## Exercise instructions
What you return should be every line of the material, unchanged.

## Data shown
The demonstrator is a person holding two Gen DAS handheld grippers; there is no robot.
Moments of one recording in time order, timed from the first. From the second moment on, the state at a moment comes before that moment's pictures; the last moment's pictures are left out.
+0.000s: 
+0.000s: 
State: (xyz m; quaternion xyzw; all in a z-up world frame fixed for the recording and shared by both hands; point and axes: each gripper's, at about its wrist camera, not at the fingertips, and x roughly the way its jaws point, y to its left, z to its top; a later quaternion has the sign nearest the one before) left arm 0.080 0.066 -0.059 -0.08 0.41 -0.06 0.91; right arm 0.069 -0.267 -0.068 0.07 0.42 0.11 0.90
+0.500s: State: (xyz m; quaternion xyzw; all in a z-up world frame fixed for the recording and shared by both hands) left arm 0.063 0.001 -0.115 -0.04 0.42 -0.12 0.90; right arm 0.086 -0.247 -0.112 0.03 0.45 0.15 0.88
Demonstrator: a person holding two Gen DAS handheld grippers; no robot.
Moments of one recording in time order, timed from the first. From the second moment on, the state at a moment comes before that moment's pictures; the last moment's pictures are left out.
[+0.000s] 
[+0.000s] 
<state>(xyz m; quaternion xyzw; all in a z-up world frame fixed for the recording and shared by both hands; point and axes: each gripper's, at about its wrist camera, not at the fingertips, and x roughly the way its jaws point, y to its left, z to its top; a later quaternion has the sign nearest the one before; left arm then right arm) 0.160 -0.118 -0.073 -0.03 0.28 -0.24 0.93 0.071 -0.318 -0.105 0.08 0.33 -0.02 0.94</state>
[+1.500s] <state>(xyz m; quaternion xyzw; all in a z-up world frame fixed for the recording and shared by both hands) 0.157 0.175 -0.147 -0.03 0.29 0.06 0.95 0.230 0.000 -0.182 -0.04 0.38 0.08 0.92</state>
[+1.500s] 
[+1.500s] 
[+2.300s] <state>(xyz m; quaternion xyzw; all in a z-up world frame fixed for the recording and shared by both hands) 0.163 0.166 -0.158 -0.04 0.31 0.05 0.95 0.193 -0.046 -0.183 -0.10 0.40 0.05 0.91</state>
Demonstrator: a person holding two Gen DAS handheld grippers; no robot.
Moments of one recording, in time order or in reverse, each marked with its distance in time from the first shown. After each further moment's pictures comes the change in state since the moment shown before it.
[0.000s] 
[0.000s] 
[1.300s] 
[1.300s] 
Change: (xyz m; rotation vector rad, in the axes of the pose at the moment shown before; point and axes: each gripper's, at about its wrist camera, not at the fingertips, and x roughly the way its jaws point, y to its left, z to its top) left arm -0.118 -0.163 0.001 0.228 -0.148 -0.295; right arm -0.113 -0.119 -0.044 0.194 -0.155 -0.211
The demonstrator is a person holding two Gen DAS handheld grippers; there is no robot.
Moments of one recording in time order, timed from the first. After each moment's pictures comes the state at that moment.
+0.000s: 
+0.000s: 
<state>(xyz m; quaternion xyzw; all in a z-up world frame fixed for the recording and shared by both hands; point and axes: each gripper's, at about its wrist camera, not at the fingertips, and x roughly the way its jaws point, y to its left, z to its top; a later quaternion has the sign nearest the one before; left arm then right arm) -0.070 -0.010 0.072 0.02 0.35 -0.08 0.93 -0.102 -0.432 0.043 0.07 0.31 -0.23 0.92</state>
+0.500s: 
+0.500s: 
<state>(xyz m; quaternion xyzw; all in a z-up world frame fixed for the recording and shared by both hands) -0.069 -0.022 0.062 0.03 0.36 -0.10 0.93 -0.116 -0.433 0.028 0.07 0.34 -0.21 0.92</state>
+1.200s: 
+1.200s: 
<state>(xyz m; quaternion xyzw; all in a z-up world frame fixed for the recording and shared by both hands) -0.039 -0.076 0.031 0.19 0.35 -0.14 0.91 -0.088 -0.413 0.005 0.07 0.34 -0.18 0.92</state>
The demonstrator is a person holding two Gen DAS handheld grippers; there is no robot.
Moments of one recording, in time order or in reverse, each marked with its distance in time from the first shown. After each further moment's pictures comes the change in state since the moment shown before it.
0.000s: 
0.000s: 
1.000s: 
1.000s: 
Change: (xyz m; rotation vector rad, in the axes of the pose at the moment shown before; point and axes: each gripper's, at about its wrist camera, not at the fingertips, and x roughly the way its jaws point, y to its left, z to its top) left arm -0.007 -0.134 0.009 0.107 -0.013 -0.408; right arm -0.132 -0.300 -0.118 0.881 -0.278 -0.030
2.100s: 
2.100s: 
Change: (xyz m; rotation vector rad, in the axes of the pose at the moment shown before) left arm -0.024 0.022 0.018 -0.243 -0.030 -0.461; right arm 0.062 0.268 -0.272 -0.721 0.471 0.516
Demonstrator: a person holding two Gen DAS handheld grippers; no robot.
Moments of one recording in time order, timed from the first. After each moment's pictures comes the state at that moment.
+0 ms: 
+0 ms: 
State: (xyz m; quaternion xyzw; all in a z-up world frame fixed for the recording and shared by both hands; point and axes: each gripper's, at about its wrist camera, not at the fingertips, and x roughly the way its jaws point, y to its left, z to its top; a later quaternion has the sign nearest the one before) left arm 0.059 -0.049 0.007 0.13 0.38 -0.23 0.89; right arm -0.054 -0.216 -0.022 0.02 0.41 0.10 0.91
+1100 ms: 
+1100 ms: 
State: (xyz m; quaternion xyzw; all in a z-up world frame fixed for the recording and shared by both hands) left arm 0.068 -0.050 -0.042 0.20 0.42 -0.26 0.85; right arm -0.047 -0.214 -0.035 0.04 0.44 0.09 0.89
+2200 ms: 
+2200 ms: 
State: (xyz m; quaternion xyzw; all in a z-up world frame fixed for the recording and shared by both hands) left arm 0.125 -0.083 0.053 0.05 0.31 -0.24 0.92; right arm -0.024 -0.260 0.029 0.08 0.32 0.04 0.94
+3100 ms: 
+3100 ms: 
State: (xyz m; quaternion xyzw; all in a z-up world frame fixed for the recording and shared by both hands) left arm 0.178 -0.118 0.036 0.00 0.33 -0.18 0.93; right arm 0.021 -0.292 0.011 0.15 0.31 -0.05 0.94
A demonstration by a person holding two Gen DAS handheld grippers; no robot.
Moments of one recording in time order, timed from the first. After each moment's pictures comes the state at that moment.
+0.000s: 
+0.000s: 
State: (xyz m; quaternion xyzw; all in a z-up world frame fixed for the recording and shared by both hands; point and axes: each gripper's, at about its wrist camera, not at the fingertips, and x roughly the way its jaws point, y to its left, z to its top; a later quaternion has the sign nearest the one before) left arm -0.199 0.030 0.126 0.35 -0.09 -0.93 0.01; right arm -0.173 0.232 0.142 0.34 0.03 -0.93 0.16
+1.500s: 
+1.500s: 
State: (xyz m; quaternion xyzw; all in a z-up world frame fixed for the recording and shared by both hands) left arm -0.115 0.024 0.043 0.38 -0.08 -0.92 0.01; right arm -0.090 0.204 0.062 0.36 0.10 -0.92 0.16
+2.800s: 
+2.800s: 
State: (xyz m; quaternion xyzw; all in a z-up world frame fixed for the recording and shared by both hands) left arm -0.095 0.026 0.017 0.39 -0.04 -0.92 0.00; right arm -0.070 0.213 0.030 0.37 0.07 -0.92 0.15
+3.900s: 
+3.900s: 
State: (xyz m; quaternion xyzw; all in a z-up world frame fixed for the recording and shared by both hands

## Answer box
The demonstrator is a person holding two Gen DAS handheld grippers; there is no robot.
Moments of one recording in time order, timed from the first. From the second moment on, the state at a moment comes before that moment's pictures; the last moment's pictures are left out.
+0.000s: 
+0.000s: 
State: (xyz m; quaternion xyzw; all in a z-up world frame fixed for the recording and shared by both hands; point and axes: each gripper's, at about its wrist camera, not at the fingertips, and x roughly the way its jaws point, y to its left, z to its top; a later quaternion has the sign nearest the one before) left arm 0.080 0.066 -0.059 -0.08 0.41 -0.06 0.91; right arm 0.069 -0.267 -0.068 0.07 0.42 0.11 0.90
+0.500s: State: (xyz m; quaternion xyzw; all in a z-up world frame fixed for the recording and shared by both hands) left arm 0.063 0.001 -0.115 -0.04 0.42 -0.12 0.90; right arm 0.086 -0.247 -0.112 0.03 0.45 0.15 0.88
Demonstrator: a person holding two Gen DAS handheld grippers; no robot.
Moments of one recording in time order, timed from the first. From the second moment on, the state at a moment comes before that moment's pictures; the last moment's pictures are left out.
[+0.000s] 
[+0.000s] 
<state>(xyz m; quaternion xyzw; all in a z-up world frame fixed for the recording and shared by both hands; point and axes: each gripper's, at about its wrist camera, not at the fingertips, and x roughly the way its jaws point, y to its left, z to its top; a later quaternion has the sign nearest the one before; left arm then right arm) 0.160 -0.118 -0.073 -0.03 0.28 -0.24 0.93 0.071 -0.318 -0.105 0.08 0.33 -0.02 0.94</state>
[+1.500s] <state>(xyz m; quaternion xyzw; all in a z-up world frame fixed for the recording and shared by both hands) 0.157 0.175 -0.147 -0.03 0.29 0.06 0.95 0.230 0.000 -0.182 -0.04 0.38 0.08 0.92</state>
[+1.500s] 
[+1.500s] 
[+2.300s] <state>(xyz m; quaternion xyzw; all in a z-up world frame fixed for the recording and shared by both hands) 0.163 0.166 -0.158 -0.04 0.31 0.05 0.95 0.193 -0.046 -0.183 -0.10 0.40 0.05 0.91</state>
Demonstrator: a person holding two Gen DAS handheld grippers; no robot.
Moments of one recording, in time order or in reverse, each marked with its distance in time from the first shown. After each further moment's pictures comes the change in state since the moment shown before it.
[0.000s] 
[0.000s] 
[1.300s] 
[1.300s] 
Change: (xyz m; rotation vector rad, in the axes of the pose at the moment shown before; point and axes: each gripper's, at about its wrist camera, not at the fingertips, and x roughly the way its jaws point, y to its left, z to its top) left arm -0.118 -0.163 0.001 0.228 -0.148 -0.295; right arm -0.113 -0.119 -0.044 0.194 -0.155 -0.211
The demonstrator is a person holding two Gen DAS handheld grippers; there is no robot.
Moments of one recording in time order, timed from the first. After each moment's pictures comes the state at that moment.
+0.000s: 
+0.000s: 
<state>(xyz m; quaternion xyzw; all in a z-up world frame fixed for the recording and shared by both hands; point and axes: each gripper's, at about its wrist camera, not at the fingertips, and x roughly the way its jaws point, y to its left, z to its top; a later quaternion has the sign nearest the one before; left arm then right arm) -0.070 -0.010 0.072 0.02 0.35 -0.08 0.93 -0.102 -0.432 0.043 0.07 0.31 -0.23 0.92</state>
+0.500s: 
+0.500s: 
<state>(xyz m; quaternion xyzw; all in a z-up world frame fixed for the recording and shared by both hands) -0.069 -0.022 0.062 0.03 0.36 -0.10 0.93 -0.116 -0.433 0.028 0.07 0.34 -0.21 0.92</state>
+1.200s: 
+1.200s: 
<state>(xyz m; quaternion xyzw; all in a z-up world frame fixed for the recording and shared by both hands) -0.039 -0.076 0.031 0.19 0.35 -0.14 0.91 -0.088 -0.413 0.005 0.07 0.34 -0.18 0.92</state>
The demonstrator is a person holding two Gen DAS handheld grippers; there is no robot.
Moments of one recording, in time order or in reverse, each marked with its distance in time from the first shown. After each further moment's pictures comes the change in state since the moment shown before it.
0.000s: 
0.000s: 
1.000s: 
1.000s: 
Change: (xyz m; rotation vector rad, in the axes of the pose at the moment shown before; point and axes: each gripper's, at about its wrist camera, not at the fingertips, and x roughly the way its jaws point, y to its left, z to its top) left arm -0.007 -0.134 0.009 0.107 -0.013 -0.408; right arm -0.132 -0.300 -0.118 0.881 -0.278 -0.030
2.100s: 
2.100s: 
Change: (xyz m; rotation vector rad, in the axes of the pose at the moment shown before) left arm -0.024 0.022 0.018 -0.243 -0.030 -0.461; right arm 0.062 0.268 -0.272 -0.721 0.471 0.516
Demonstrator: a person holding two Gen DAS handheld grippers; no robot.
Moments of one recording in time order, timed from the first. After each moment's pictures comes the state at that moment.
+0 ms: 
+0 ms: 
State: (xyz m; quaternion xyzw; all in a z-up world frame fixed for the recording and shared by both hands; point and axes: each gripper's, at about its wrist camera, not at the fingertips, and x roughly the way its jaws point, y to its left, z to its top; a later quaternion has the sign nearest the one before) left arm 0.059 -0.049 0.007 0.13 0.38 -0.23 0.89; right arm -0.054 -0.216 -0.022 0.02 0.41 0.10 0.91
+1100 ms: 
+1100 ms: 
State: (xyz m; quaternion xyzw; all in a z-up world frame fixed for the recording and shared by both hands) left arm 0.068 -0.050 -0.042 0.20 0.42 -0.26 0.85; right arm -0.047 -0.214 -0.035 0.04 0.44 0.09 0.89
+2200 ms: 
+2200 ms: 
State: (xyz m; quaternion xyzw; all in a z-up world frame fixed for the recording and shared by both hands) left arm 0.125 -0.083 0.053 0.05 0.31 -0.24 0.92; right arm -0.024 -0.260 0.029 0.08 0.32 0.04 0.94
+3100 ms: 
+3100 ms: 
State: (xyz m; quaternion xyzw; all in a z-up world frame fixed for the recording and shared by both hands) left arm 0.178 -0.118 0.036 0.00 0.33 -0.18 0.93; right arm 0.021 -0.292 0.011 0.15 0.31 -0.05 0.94
A demonstration by a person holding two Gen DAS handheld grippers; no robot.
Moments of one recording in time order, timed from the first. After each moment's pictures comes the state at that moment.
+0.000s: 
+0.000s: 
State: (xyz m; quaternion xyzw; all in a z-up world frame fixed for the recording and shared by both hands; point and axes: each gripper's, at about its wrist camera, not at the fingertips, and x roughly the way its jaws point, y to its left, z to its top; a later quaternion has the sign nearest the one before) left arm -0.199 0.030 0.126 0.35 -0.09 -0.93 0.01; right arm -0.173 0.232 0.142 0.34 0.03 -0.93 0.16
+1.500s: 
+1.500s: 
State: (xyz m; quaternion xyzw; all in a z-up world frame fixed for the recording and shared by both hands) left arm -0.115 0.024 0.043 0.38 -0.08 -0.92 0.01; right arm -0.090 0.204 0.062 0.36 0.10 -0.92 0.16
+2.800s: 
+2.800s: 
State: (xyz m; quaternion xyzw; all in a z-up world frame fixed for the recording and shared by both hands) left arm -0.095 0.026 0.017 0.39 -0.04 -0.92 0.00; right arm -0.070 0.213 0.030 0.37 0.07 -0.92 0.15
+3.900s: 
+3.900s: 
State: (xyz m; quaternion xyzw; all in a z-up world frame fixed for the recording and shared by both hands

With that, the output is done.